See here's a little history about me and gaining weight before "important events." (And yes, I know that I am completely vain and that I have unrealistic idea of what "fat" is, but I'm just being honest here people.)
- I never thought about my weight until I was 15, when, on the last day of 4-week summer camp, I could not fit in to the capri pants that I had worn there on opening day. During that month I ate Kashi Good Friends cereal mixed with peanut butter and chocolate syrup (it was the last summer that they allowed kids to bring and have food sent from home), I participated in several grilled cheese eating contests (I dominated by the way--I remember eating more than 7 one time), I ate second helpings and dessert at every meal, and I put peanut butter on EVERYTHING. I was also supposed to go to New York City for a week-long modeling exhibition about two weeks after I got home from camp. I still went, and I did fine, but from then on I paid attention to my weight. (By the way, going to all-girls camp for four weeks is supposed to be about gaining self-esteem and friends, not weight.)

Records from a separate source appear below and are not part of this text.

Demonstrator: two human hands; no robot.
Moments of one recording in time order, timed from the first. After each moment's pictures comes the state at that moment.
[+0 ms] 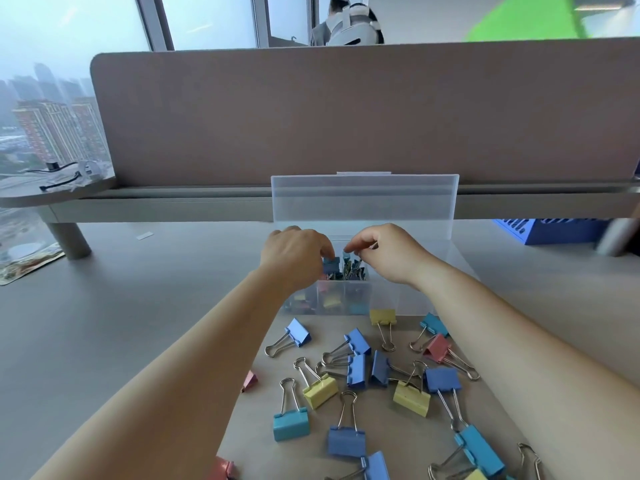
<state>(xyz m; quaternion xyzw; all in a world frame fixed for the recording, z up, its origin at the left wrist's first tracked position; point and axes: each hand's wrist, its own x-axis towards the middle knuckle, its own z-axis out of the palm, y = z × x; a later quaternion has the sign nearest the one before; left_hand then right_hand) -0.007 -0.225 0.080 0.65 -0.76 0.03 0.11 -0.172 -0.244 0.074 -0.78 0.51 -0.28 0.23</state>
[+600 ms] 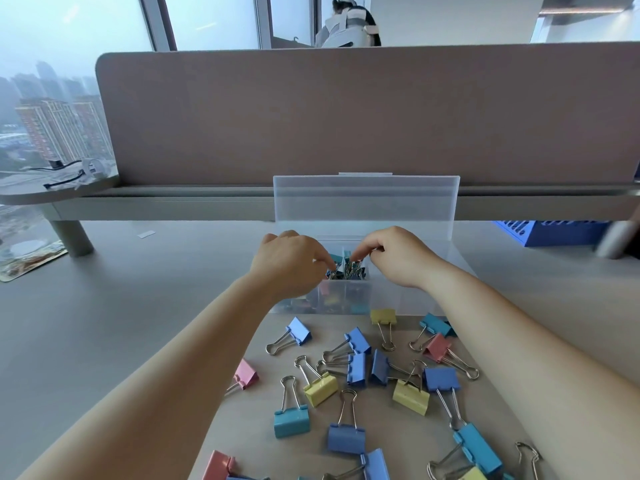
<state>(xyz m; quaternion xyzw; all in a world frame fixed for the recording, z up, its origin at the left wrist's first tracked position) 0.003 -0.209 0.079 0.63 -0.77 0.00 0.13 -0.181 -0.238 0.075 -0.79 0.52 -0.24 0.20</state>
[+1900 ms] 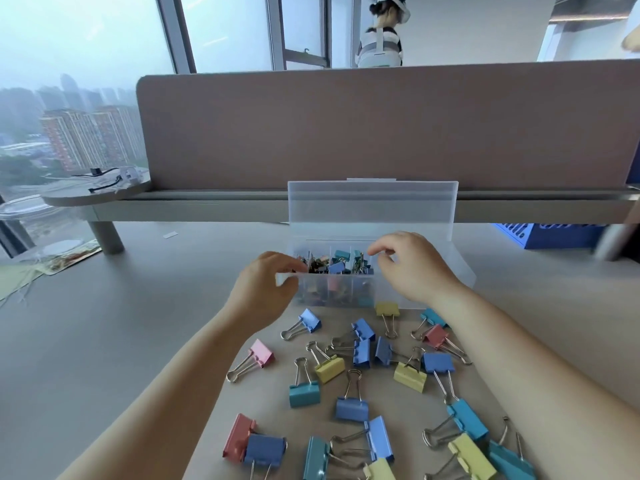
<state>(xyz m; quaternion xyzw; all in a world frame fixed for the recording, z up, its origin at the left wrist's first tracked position) 0.043 -0.152 0.053 0.62 -0.69 -0.11 0.35 -0.188 -0.200 0.071 -0.80 0.51 -0.30 0.11</state>
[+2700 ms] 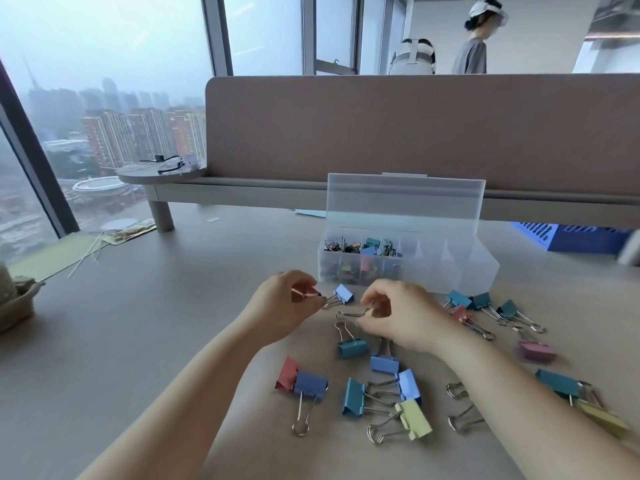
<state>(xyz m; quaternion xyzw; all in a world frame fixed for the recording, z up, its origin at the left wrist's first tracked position) 0.065 -0.085 0.027 0.66 -0.65 -0.18 0.35 -0.147 -0.103 0.044 -0.82 0.49 -0.21 0.22</state>
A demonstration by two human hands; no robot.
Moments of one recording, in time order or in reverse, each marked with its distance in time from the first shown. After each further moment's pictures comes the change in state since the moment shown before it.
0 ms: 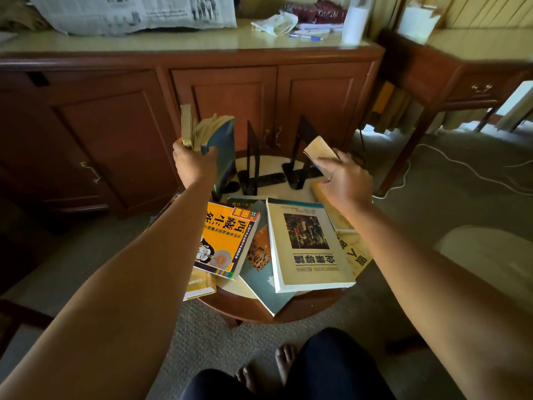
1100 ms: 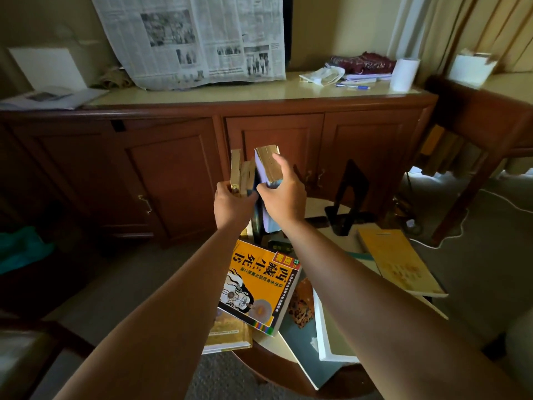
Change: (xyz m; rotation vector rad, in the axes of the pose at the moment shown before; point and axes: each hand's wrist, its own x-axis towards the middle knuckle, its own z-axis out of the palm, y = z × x) left_hand 0.020 -0.009 -0.021 0.071 -0.133 0.049; right_hand 0.063 -0.201 0.068 0.828 0.010 0.110
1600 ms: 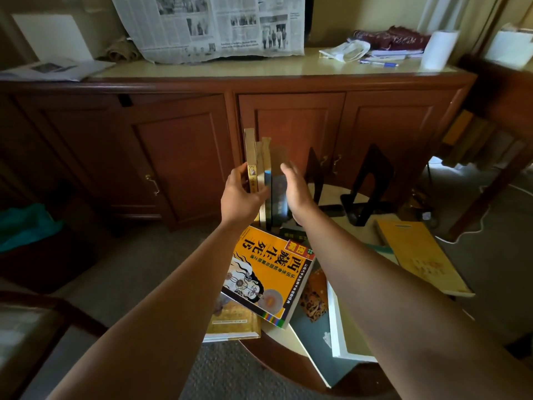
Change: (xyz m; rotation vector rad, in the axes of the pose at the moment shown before) left_hand 0.000 -0.037 -0.006 -0.047 -0.115 0.169; right_hand 0.016 0.053 0.040 0.464 -0.362 0.473
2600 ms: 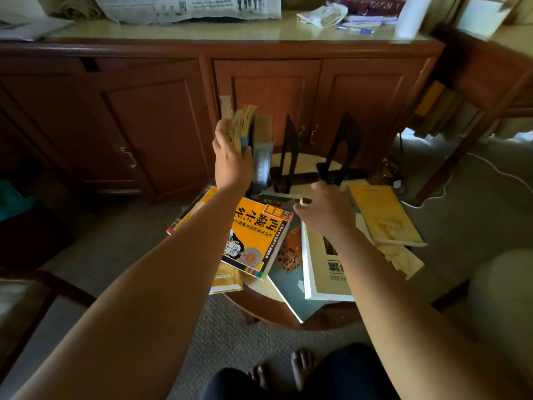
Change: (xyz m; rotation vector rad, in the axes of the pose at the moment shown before) left_hand -0.024 0.040 0.020 0.042 0.102 0.082; right_hand -0.137 0.013 -0.093 -1.134 0.178 0.072
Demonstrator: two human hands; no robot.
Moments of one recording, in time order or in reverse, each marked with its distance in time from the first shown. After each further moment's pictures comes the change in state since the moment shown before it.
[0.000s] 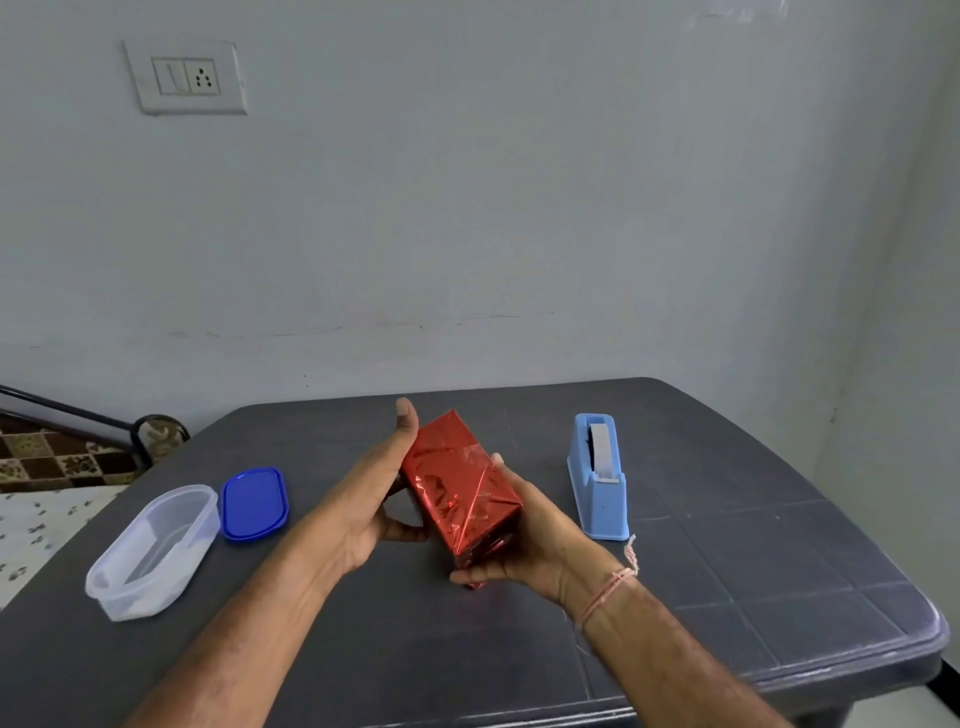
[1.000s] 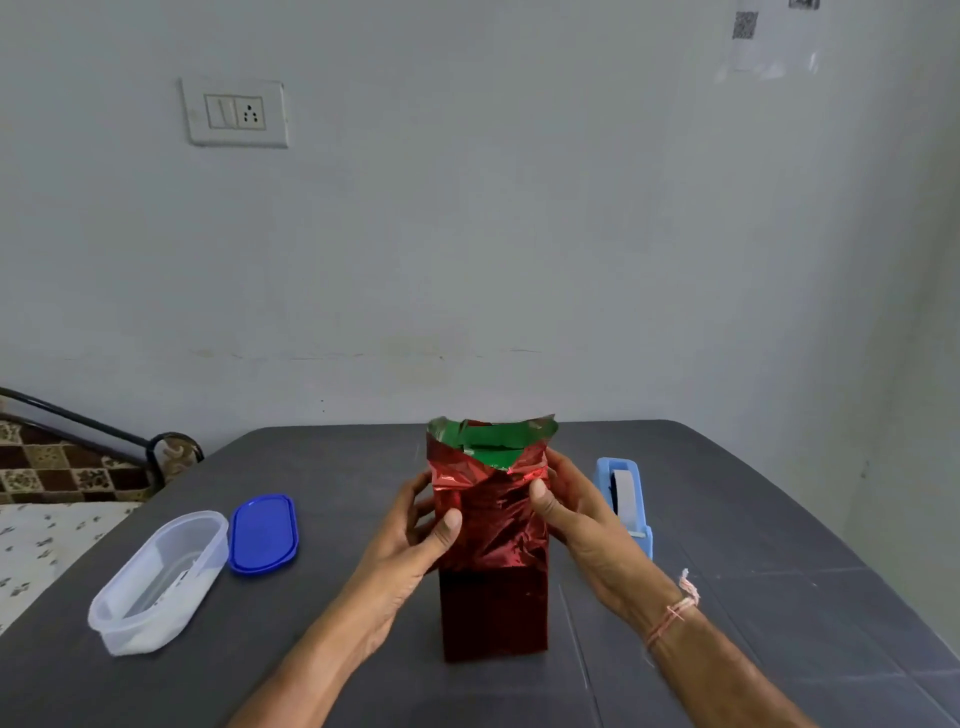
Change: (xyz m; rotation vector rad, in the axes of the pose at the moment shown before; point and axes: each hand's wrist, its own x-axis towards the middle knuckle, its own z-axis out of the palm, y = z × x) left_hand 0.030 -0.054 -0.010 -0.061 -0.094 0.359; right_hand 0.013 -0.036 -0.033 -0.468 -0.095 -0.681
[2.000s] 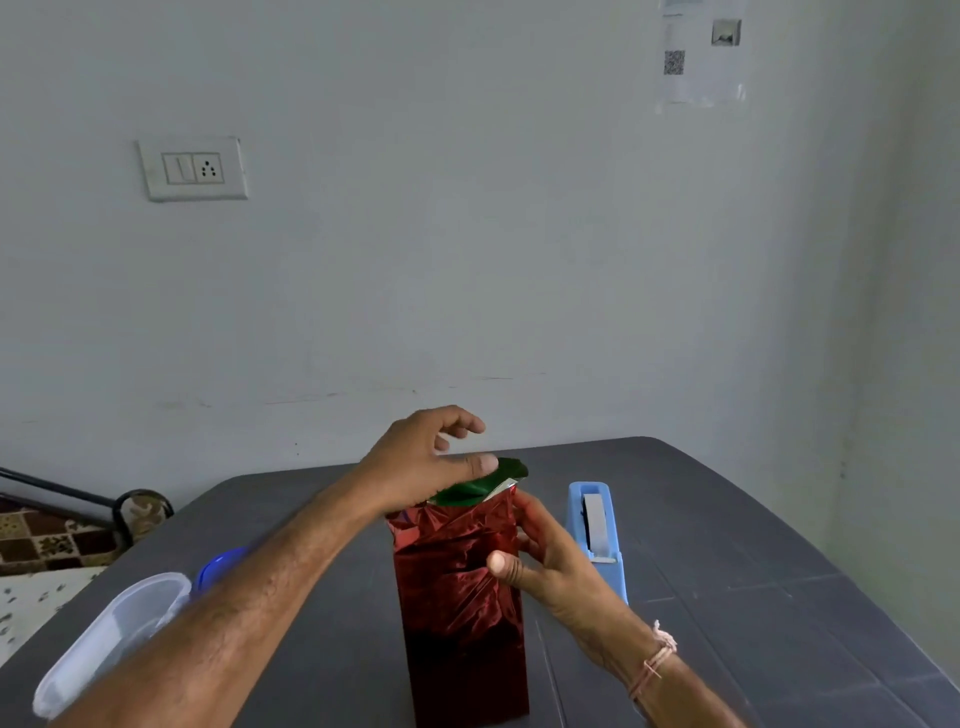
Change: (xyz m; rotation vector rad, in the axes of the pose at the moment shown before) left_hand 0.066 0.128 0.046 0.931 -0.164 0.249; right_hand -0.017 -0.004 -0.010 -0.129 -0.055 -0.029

- This particular camp had really delicious food. When I was 17, I was a counselor at said camp for 10 weeks during the summer before my senior year of high school. I was scheduled to take my senior pictures shortly after I got home from camp. Everyone's senior pictures always looked perfect to me in the year book, so I was determined to look perfect too. I also had to jump right in to cheerleading practice and school. I gained 10 to 15 lbs during that summer (you would think that I would be able to remember the exact weight since it was such a big deal then), and I hated the way my first round of senior pictures (and cheerleading pictures too) looked. **Pictures, really?! Those picture do not matter at all now**
- I was also sure that I would meet my future husband during my freshman year of college; so, obviously, I wanted to look my best. (And to me, that meant skinny.) During the end of that summer and the first semester of my freshman year of college I gained 20-25 lbs. Yup, its possible...easily. And I was super embarassed to see everyone from high school when I went to the "young alumni gathering" during Christmas break. Yes, the homecoming queen and one of the captains of the cheerleading squad had gained weight. (I assumed that that was every other girl's fantasy, and I had made it come true.)

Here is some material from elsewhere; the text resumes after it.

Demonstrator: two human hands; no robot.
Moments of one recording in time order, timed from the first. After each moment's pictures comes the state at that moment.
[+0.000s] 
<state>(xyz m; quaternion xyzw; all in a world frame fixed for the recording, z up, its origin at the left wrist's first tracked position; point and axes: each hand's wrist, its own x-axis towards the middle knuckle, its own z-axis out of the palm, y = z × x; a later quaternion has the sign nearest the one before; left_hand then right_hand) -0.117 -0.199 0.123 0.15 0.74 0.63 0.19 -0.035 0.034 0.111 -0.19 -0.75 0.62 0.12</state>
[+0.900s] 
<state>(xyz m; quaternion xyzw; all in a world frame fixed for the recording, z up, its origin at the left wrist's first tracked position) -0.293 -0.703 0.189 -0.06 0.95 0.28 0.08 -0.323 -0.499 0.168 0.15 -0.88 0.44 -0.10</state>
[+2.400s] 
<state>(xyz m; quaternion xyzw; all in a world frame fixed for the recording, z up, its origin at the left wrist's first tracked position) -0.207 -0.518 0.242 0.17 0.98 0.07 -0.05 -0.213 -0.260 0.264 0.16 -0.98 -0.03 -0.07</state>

Pokey Sticks from Gumby's Pizza
Probably an extra-large contributer to my weight gain freshman year
This is what I felt like...
And this is what I looked like.
(Ok, not really--thanks Lalleh for the iphone pic, but you get the idea...)
There are other less extreme examples, but you can understand now why I have a fear of sabotaging myself for my wedding. Ofcourse I am a completely different person today, and I am much more concerned about my health and living a long, happy and healthy life with my hubby-to-be and my future children. But there is still that voice very far in the back of my head telling me that I will sabotage myself.
As I read over this post I realize how vain, crazy, and eating-disordered this post makes me sound. Personality, honesty, kindness, and intelligence are just a few of the traits that I value now more than appearence (and I have been in therapy since I was 10 years old...I could BE a therapist), but I am still a female. And I'm a work in progress.